Les Étoiles s’éteignent à l’aube est un grand roman, marquant, qui écorche et qui répare tout à la fois. On en garde le souvenir près de soi comme un talisman. Peut-être aurait-il d’ailleurs mérité qu’on lui conserve son titre original : Medecine walk .

 

Guillaume Bourain,
Les Saisons (La Rochelle)

Les Etoiles s’éteignent à l’aube

Richard Wagamese
traduction Christine Raguet

Editions Zoé

9 782 889 273 300

en partenariat avec le réseau Initiales


Pour approfondir

Editeur : Zoe
Genre :
Total pages : 286
Traducteur : christine raguet
ISBN : 9782889273300

Les Etoiles s'éteignent à l'aube

de Richard Wagamese

Franklin Starlight a tout juste seize ans lorsqu’Eldon, son père ravagé par l’alcool, le convoque à son chevet et lui demande de l’emmener au cœur de la montagne, là où, traditionnellement, on enterre les guerriers. Au cours de leur voyage, le fils affronte un jeune grizzly, ramène poisson ou gibier et construit des abris contre la pluie, tandis qu’Eldon lui raconte comment il a rencontré l’amour de sa vie, pourquoi il a sombré dans l’alcool et d’où vient leur patronyme qui évoque les temps indiens immémoriaux.
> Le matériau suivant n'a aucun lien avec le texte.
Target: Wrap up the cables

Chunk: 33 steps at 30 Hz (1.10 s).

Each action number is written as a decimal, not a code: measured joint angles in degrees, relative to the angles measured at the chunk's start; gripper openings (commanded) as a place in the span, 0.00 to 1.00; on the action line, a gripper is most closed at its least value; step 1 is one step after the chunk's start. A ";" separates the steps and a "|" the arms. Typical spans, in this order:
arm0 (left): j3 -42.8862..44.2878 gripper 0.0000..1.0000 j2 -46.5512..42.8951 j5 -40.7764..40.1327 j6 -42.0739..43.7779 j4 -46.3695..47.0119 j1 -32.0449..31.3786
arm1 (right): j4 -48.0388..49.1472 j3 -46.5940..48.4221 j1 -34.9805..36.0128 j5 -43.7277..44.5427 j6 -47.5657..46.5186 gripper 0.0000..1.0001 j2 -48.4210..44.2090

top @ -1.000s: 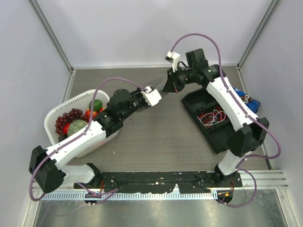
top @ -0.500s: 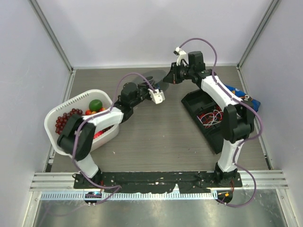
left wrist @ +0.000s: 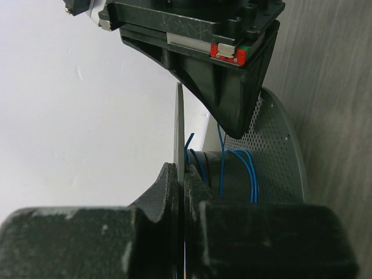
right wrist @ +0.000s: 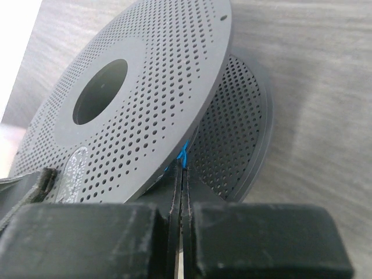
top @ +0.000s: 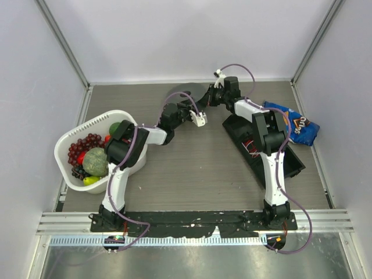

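Note:
A dark grey perforated spool (top: pixel 180 93) stands at the back of the table. Thin blue cable (left wrist: pixel 251 174) is wound on its hub between the two flanges. My left gripper (left wrist: pixel 179 170) is shut on the thin edge of one flange (left wrist: pixel 179 128). The right gripper (right wrist: pixel 182 170) reaches into the gap between the flanges and is shut on a strand of the blue cable (right wrist: pixel 183 152). In the left wrist view its dark tip (left wrist: pixel 232 119) points down at the hub, with a blue strand (left wrist: pixel 221 157) running up to it. From above, both grippers (top: pixel 189 106) (top: pixel 206 100) meet at the spool.
A white basket (top: pixel 93 122) of fruit sits at the left. A black tray (top: pixel 288 163) holding red and white wires lies at the right, under the right arm. A blue snack bag (top: pixel 293 123) lies beside it. Walls close the back and sides.
Both arms have folded in and stretched toward the back, so the spool and the snack bag now show. Both grippers have stayed shut at the spool.

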 measured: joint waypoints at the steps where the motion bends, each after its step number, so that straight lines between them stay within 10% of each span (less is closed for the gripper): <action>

Pendant ce périple, père et fils répondent, chacun à sa manière, à leur besoin d’apaisement identitaire. Ce roman au style brut et aux dialogues taiseux est un allé simple pour les terres sauvages du centre du Canada. Richard Wagamese appartient à la nation ojibwé. Il est le premier lauréat indigène d’un prix de journalisme national canadien et est régulièrement récompensé pour ses travaux. Il vit actuellement à Kamloops, en Colombie britannique. Les Étoiles s’éteignent le matin est son premier roman traduit en français.